And One Makes Ten - Page 4

At adjacent tables, heads turned.

"That's why he isn't sitting around during the day.  He is too busy breaking into cabins while the occupants are busily basting on the pool deck.  Don't you see?  That's why we never encounter him during daylight hours."

"Highly unlikely," Floyd said.  "Anything worth stealin is in the Purser's safe.  At any rate, I think if he were entering cabins he would be using a stolen master key.  The ordinary keys are coded for sections so that room stewards do not have access to cabins that are not under their charge."

"You've been indulging in too much Agatha Christie," said Deborah whose tastes ran to more violent scenarios.   I had noticed a dog-eared Robert Ludlum beside her deckchair on more than one occasion.

As soon as Joe had granted us our nightly ration of dessert and departed, we would make rapid revisions to his bio.  Joe had been in turn, a writer, the world's greatest pasta chef, an international jewel thief, a Cassanova who slept his days away and an aging gigolo.   After considerable debate, we reluctantly decided that none of our scenarios stood up to the light of day.  We settled on the essence of a gentleman.   Joe's Debbie faux pas was relegated to the realm of the unspoken.
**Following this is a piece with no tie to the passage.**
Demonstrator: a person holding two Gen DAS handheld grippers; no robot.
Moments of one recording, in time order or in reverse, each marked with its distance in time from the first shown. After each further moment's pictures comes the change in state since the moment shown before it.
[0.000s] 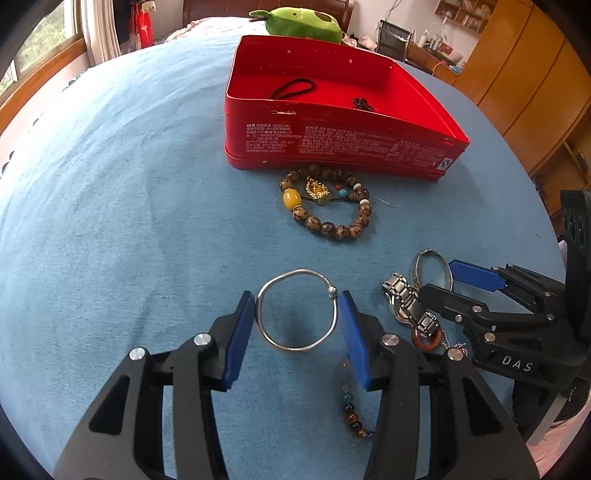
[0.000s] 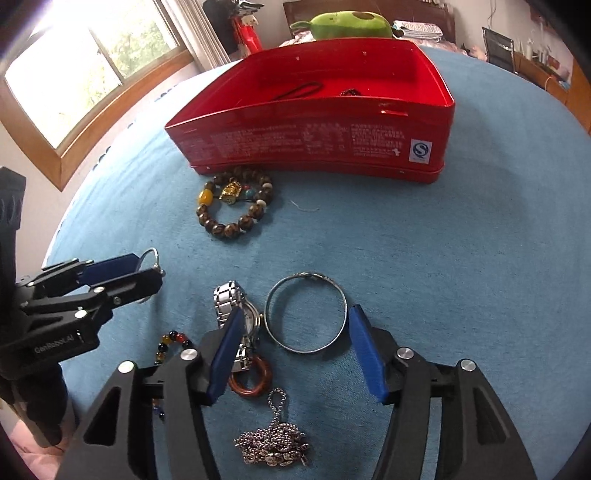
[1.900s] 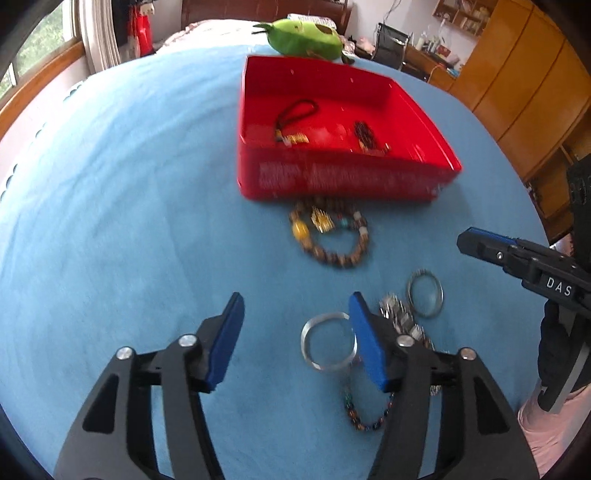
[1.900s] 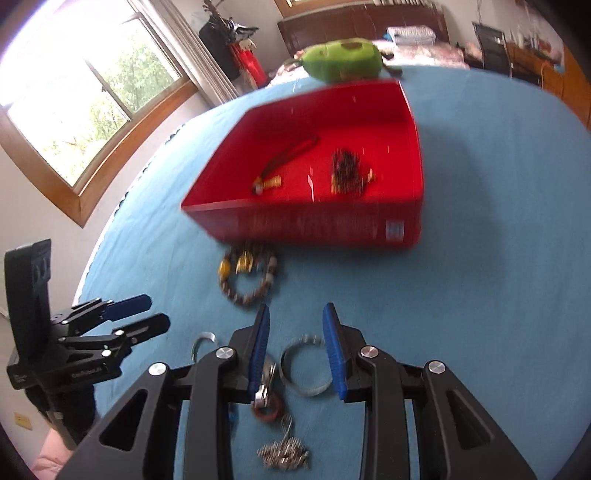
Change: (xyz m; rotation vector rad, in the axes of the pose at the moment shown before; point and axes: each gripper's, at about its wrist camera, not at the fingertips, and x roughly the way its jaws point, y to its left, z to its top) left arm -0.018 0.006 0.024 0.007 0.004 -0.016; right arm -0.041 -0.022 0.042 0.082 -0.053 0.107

All of Joe's many lives received due consideration.  Writer had been chewed over a smidgen of chocolate mousse.  It was soundly rejected the following evening when Joe happened to say that he hardly ever read more that the newspaper headlines preferring to his news from the six o'clock telly.  Over cr me caramel we had argued the pasta chef proposal and rejected it when we reached a consensu that Joe simply spoke with the avidness of a dedicated amateur rather than with the finesse of a practiced professional.  Floyd successfully torpedoed the jewel thief idea when he explained how our locks would have been retumble and new keys issued should a thief have been lifting valuables from the cabins.

Several months have passed since our cruise.  We have all returned to our little private niches.   A nostalgic urge to see one another, conditioned it would seem from storming ashore onto a Grenada beach for a frolic and accelerated by having shared an encounter with a St. Lucian boa constrictor high on a rain forest ridge especially as it had turned Debbie Dreadful into Jello.   I for one was pleased to notice that the nostalgia had faded.  Joe would likely agree but we would never know it for he was too much of a gentleman to comment.  Memories included nightcaps, wine at dinner and most compelling of all Auld Lang Syne on New Year's Eve.  All of this seems to have faded to ennui and about time too.
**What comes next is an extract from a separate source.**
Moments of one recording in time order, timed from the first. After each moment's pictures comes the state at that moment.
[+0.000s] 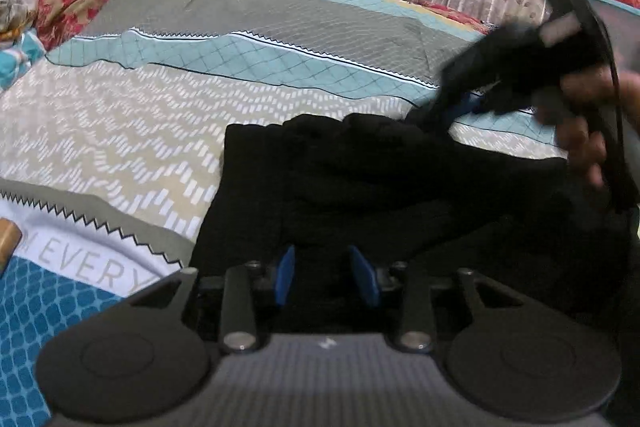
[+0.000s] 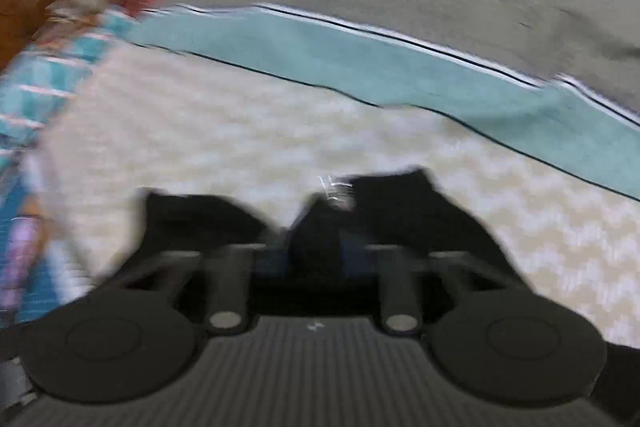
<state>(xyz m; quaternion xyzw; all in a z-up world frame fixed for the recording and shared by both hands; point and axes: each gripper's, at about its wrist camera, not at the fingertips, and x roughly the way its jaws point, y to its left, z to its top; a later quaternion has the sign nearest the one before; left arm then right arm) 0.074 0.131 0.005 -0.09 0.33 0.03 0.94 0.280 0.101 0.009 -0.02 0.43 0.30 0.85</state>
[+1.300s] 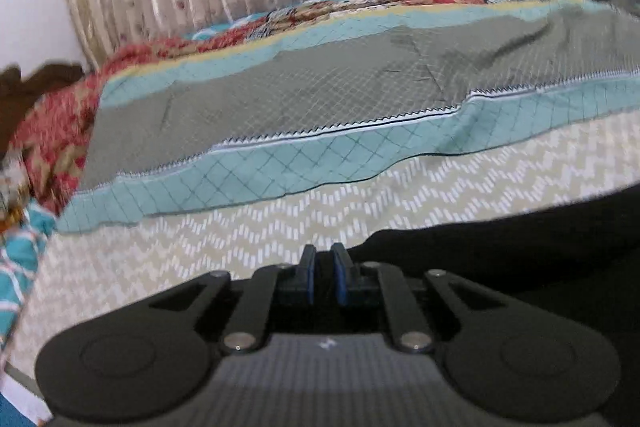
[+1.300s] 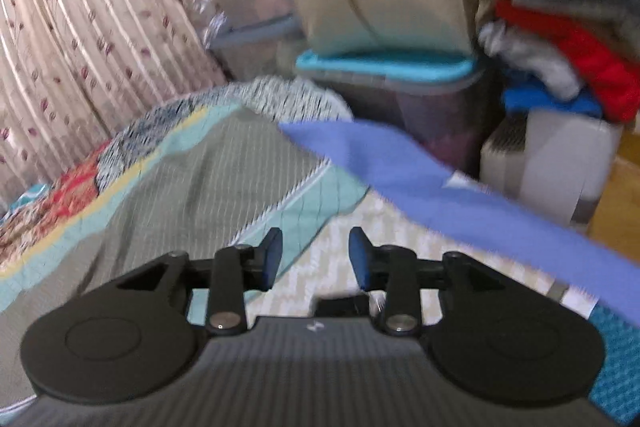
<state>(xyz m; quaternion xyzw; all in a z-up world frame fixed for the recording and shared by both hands) 0.182 0.090 0.065 0.13 0.32 0.07 0.94 0.177 -0.402 0.109 0.27 0.23 -0.22 0.91</state>
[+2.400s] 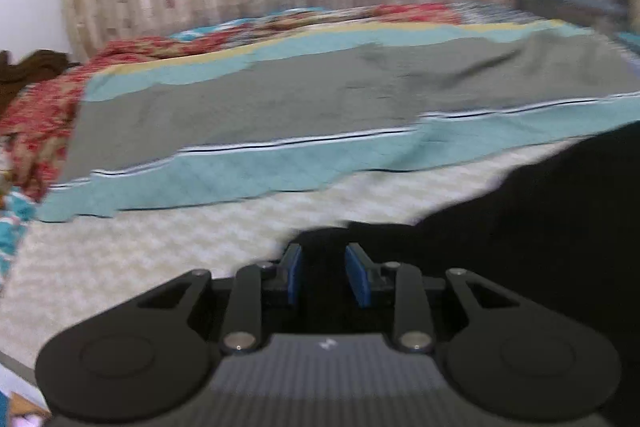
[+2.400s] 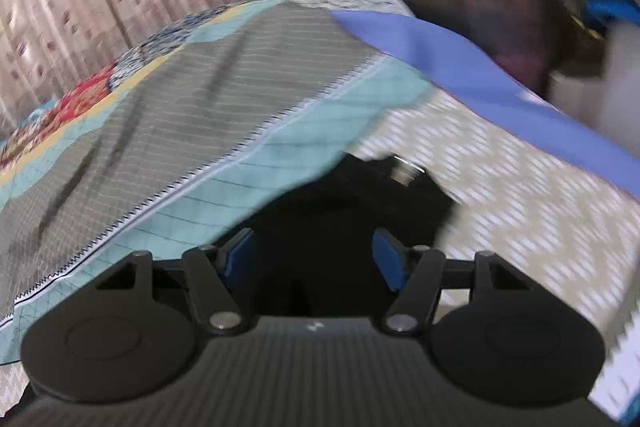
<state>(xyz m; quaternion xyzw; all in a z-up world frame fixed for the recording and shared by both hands) 0.151 0.056 0.080 0.07 0.31 0.02 0.95 0.210 -0.368 0.013 0.25 0.29 -0.17 0.91</state>
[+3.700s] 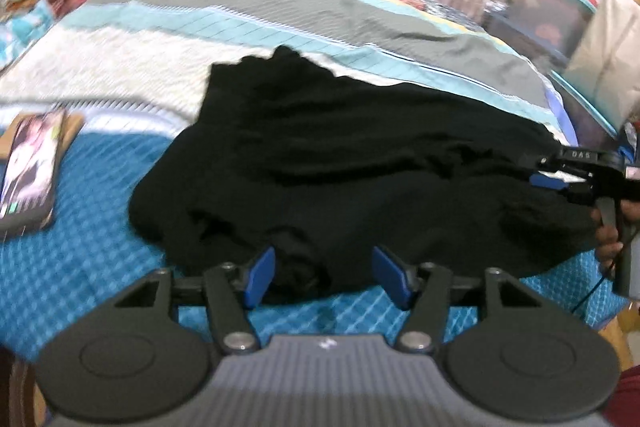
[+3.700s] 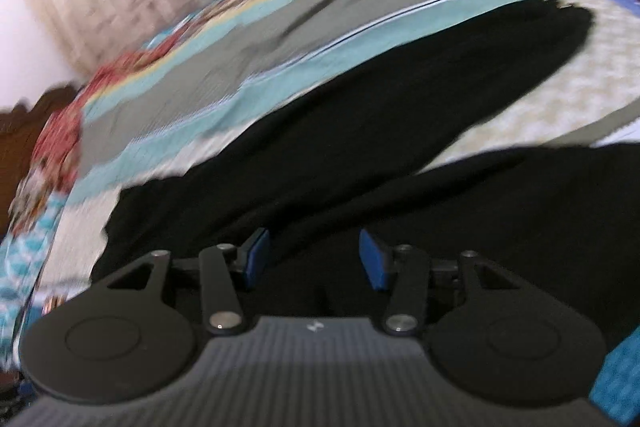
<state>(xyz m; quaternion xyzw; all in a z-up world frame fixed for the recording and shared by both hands) -0.096 0.086 0.074 -0.13 0.38 -0.03 0.91 0.037 -0.160 0.019 0.22 0.35 0.12 0.90</state>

On our last night at sea it was thought highly unlikely that any member of our nonagon would be in the least danger of forgetting Joe if only to hang in there until we had solved his mysterious persona.  In addition, we had.made a solemn pact to invite the captain to share our table for at least one memorable dinner just in case Joe had the temerity to be a no show.
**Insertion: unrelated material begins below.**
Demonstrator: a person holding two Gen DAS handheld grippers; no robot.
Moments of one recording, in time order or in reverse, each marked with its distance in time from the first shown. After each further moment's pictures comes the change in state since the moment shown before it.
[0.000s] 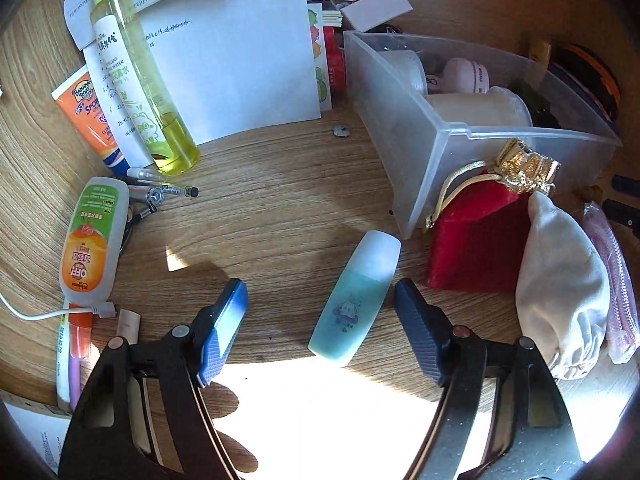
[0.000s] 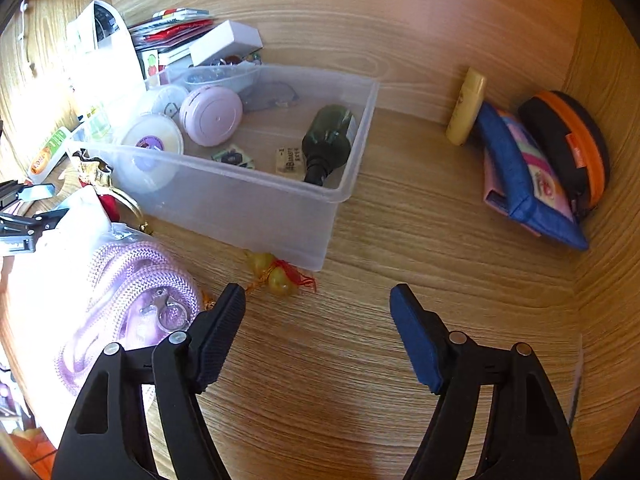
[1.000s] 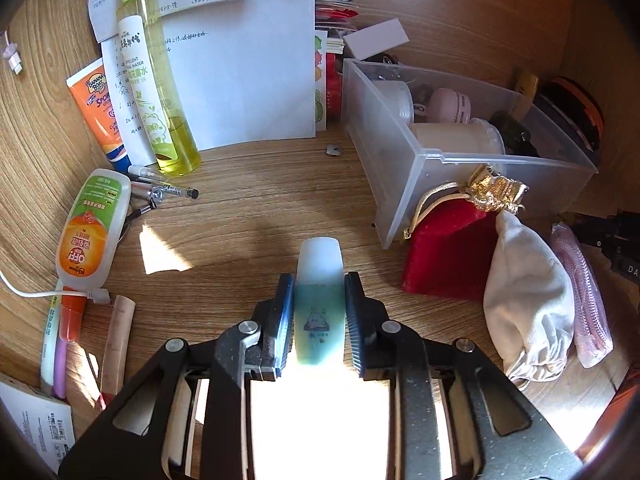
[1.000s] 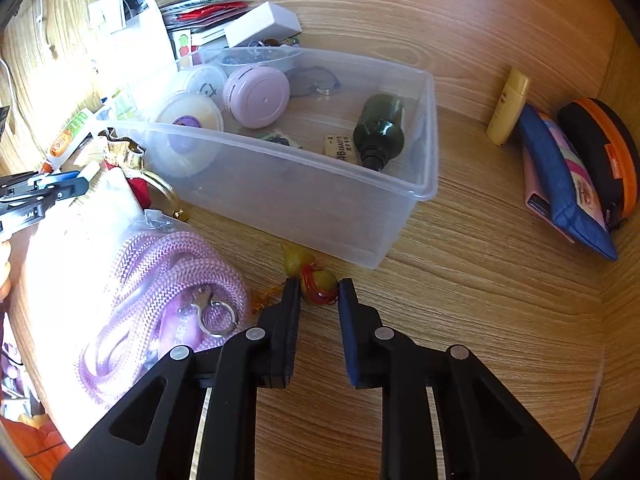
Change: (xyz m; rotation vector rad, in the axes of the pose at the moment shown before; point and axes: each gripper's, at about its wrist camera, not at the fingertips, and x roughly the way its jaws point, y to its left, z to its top) left arm -0.026 0.012 -0.013 -0.069 -0.078 -0.069; right arm 0.000 0.022 -0.002 -0.041 0.017 0.062
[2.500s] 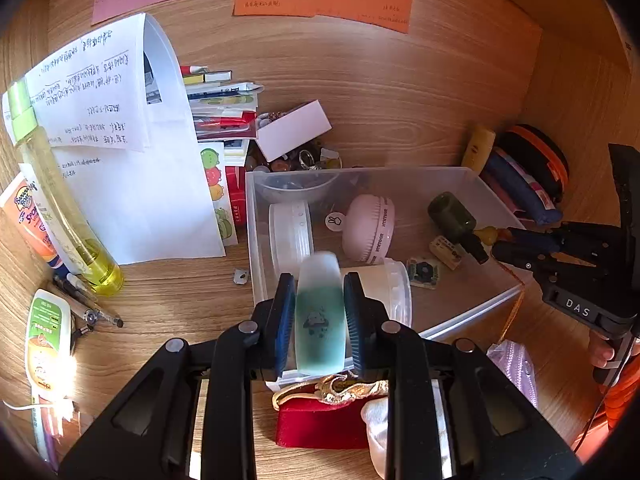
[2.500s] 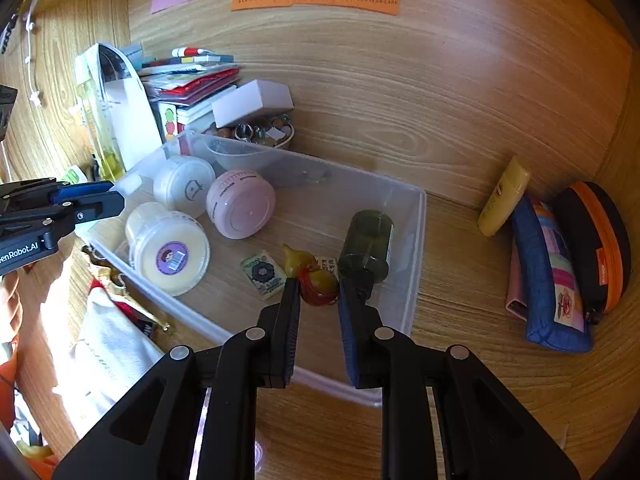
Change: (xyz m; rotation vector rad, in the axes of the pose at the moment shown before) left arm 0.006 -0.066 0.097 0.040 -0.114 -0.143; right arm -0.001 -0.003 0.079 -0.025 -0.107 -0.036
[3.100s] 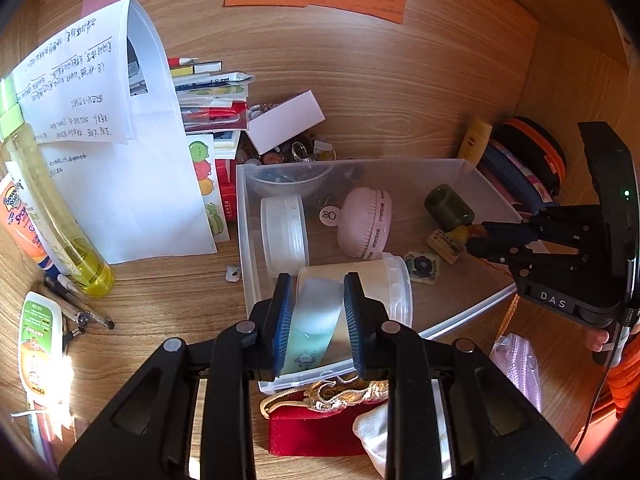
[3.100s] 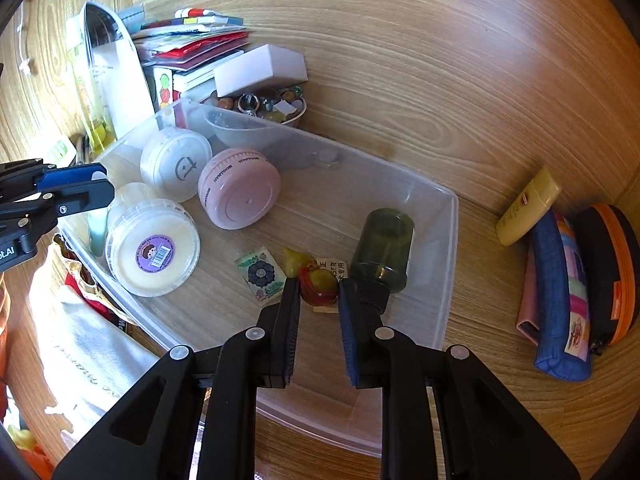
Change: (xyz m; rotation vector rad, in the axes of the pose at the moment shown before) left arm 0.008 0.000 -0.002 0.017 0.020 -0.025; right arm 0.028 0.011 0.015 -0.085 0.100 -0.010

If Joe does not show up for our next cruise, I for one, will be disappointed but not to the point of despair.  I now possess sufficient confidence to order pasta on my own.   "I'll have mine al burro," I may say, my tone conveying to the galley slaves that I would not sully my sophisticated palate with the chef's ill-considered sauce.

I wonder if Debbie ever thinks about Joe when she is in the midst of planning one of her not-to-be-missed intimate dinner parties.  She should send him an invitation.  Perhaps she already has.  Should pasta be on the menu, it would be almost guaranteed that he would show up, if even just to determine how much she has learned if anything.